If expressions of opinion on matters that are unlikely to be placed on the agenda are a waste of time and if the expression of opinions that are doomed to be minority opinions from the moment that they are uttered are a waste of time, then some of us were assured of wasting our time from the moment that we were elected until the expiry of our mandate.
However, I do not accept that expressions of opinions that are in a minority in a particular legislature on a particular date, are a waste of time. Opinions that are now in a minority are not certain always to be so. Some landmark decisions in the legislatures of the world: independence for dependent countries; the abolition of slavery; a complete adult franchise; and reform of conditions in the work place were all once minority opinions and indeed considered to be eccentric opinions, in the legislatures of all leading countries.
Written declarations play a small part, perhaps a very small part, in airing minority opinions that would otherwise not see the light of day. However, they can still be worthwhile.

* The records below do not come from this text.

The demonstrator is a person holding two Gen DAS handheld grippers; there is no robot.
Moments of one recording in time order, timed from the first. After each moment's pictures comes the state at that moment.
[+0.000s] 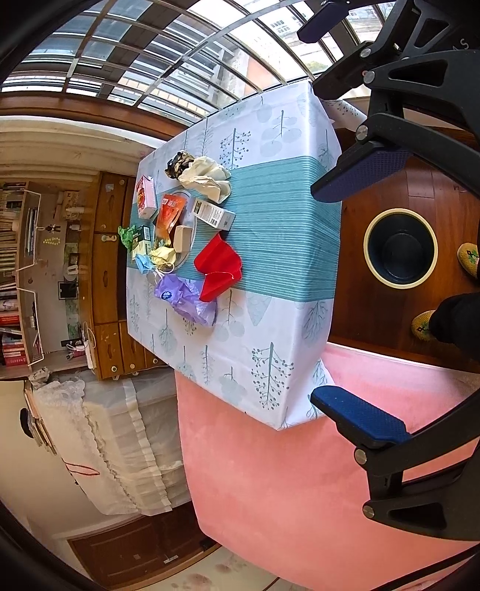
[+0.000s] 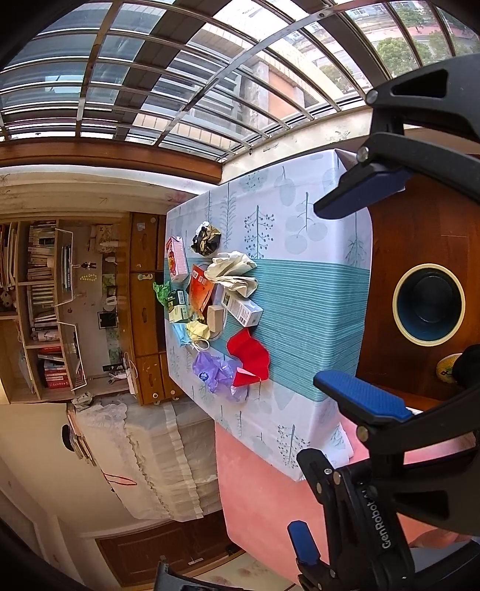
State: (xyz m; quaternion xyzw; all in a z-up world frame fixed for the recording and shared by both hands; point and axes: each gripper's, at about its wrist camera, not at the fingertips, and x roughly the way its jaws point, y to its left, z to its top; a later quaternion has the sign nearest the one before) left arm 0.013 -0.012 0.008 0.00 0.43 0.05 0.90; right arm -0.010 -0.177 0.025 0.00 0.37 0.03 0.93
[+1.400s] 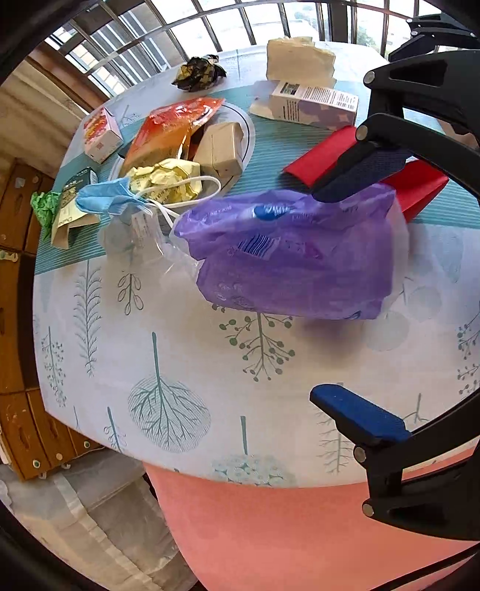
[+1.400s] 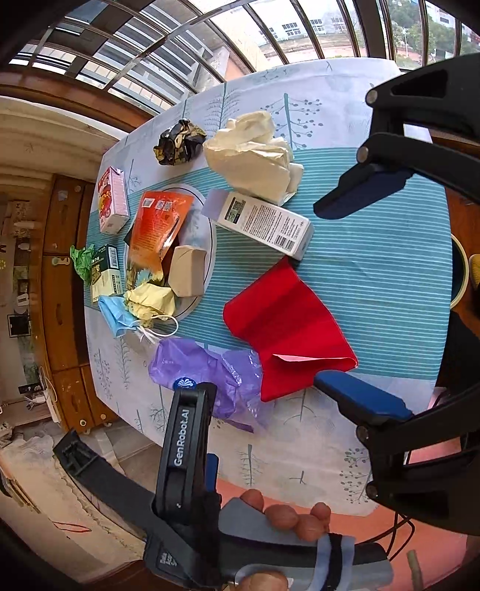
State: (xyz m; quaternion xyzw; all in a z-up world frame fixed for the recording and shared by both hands) left arm 0.421 0.078 -0.134 0.01 0.63 -0.09 0.77; right arm 0.247 -0.064 -0.066 0.00 0.54 0.01 0.84
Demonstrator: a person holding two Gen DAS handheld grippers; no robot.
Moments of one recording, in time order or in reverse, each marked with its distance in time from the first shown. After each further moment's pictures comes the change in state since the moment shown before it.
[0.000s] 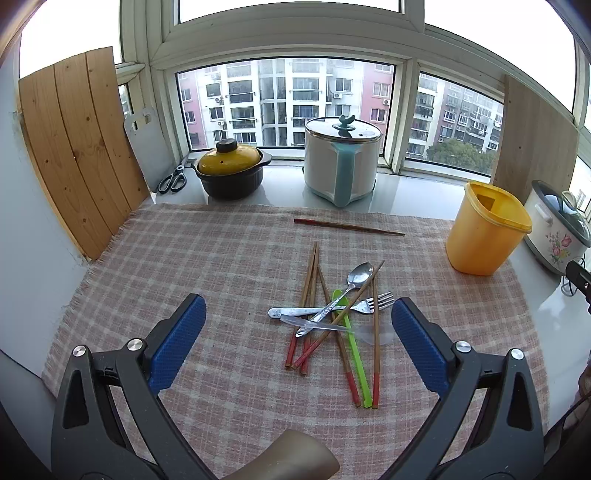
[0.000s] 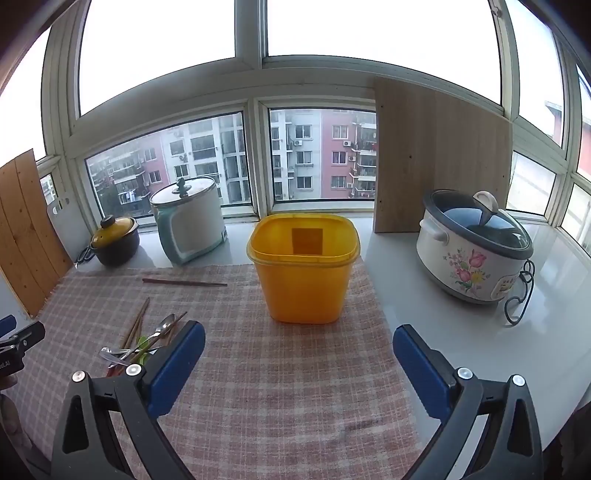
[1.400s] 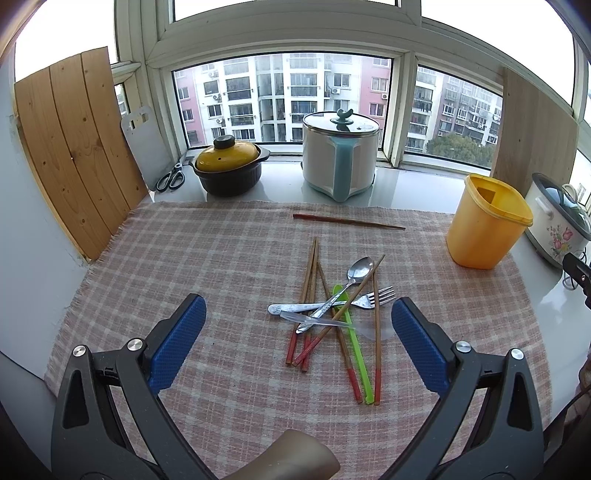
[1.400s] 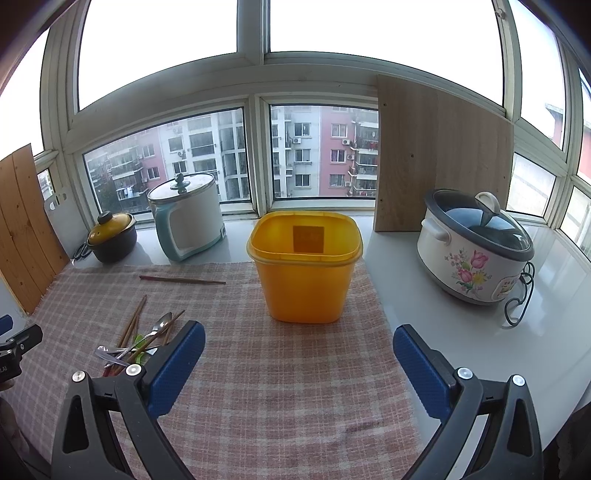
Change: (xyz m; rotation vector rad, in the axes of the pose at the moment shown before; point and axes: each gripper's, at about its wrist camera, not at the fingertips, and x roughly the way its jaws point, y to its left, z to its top) left arm 0.006 0.000 -0.005 0.003 0.005 0.001; right arm 0.006 0.005 -0.002 -0.007 0.004 -0.010
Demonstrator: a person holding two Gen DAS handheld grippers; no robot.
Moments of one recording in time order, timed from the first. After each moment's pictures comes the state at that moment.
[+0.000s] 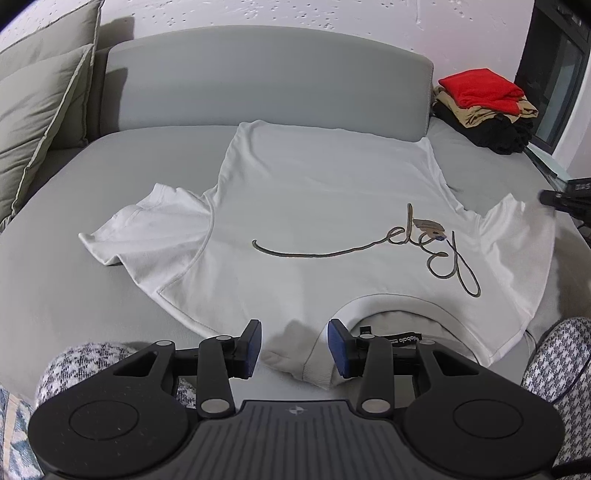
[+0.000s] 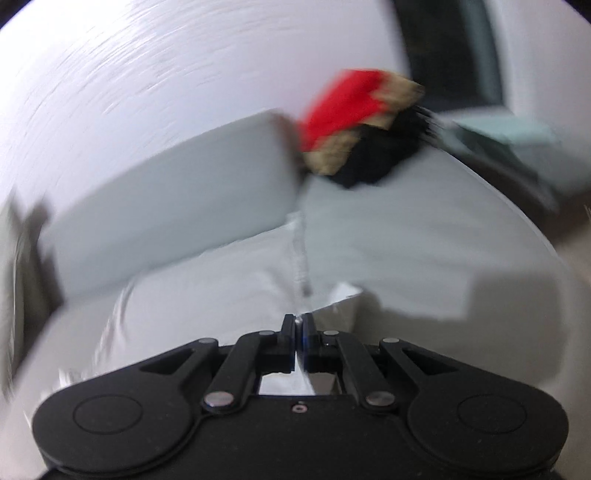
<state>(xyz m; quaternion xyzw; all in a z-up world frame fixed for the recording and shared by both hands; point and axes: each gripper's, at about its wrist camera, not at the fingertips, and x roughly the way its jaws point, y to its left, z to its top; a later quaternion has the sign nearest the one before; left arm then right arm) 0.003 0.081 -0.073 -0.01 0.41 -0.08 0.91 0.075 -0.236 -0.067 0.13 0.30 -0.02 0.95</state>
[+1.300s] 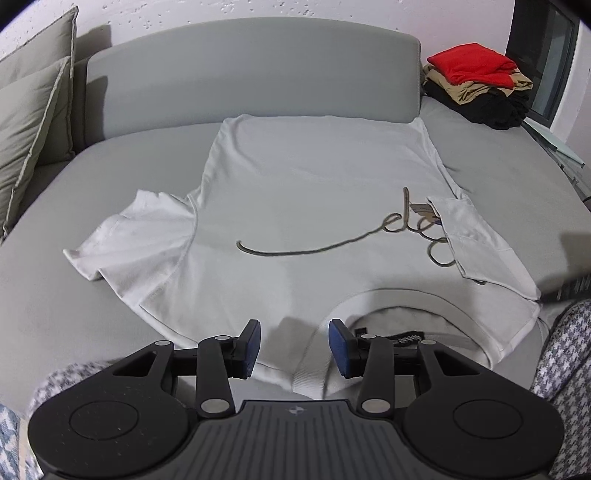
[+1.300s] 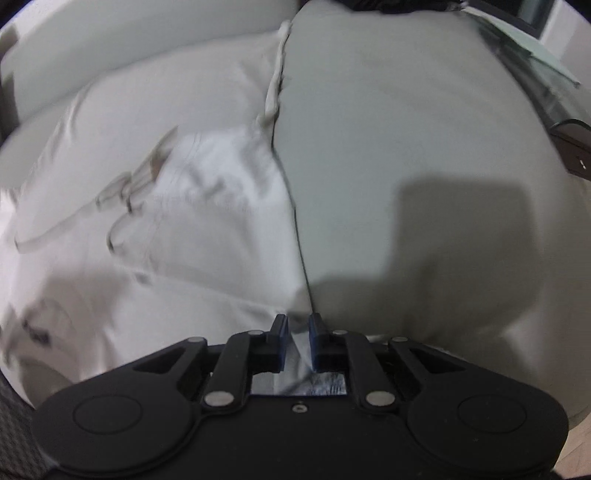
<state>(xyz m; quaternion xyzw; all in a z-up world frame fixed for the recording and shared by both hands) 0.020 0.061 -0.080 0.04 0.42 -0.09 0.90 0.059 -0.229 -0.109 0.07 0.54 -0.05 0.84</state>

Ill-treated Ukrainian dogs, murdered South African farmers, property owners on the Spanish Costas and small-scale British sheep farmers would all be considered low priorities by the European Political Class but they might be noticed in a written declaration."
*Written declarations are rather similar to a House of Commons 'early day motion'. They are statements, proposed by a small group of MEPs, to which other MEPs are invited to attach their signatures. They could be seen as joint statements of opinion about a possible future decision.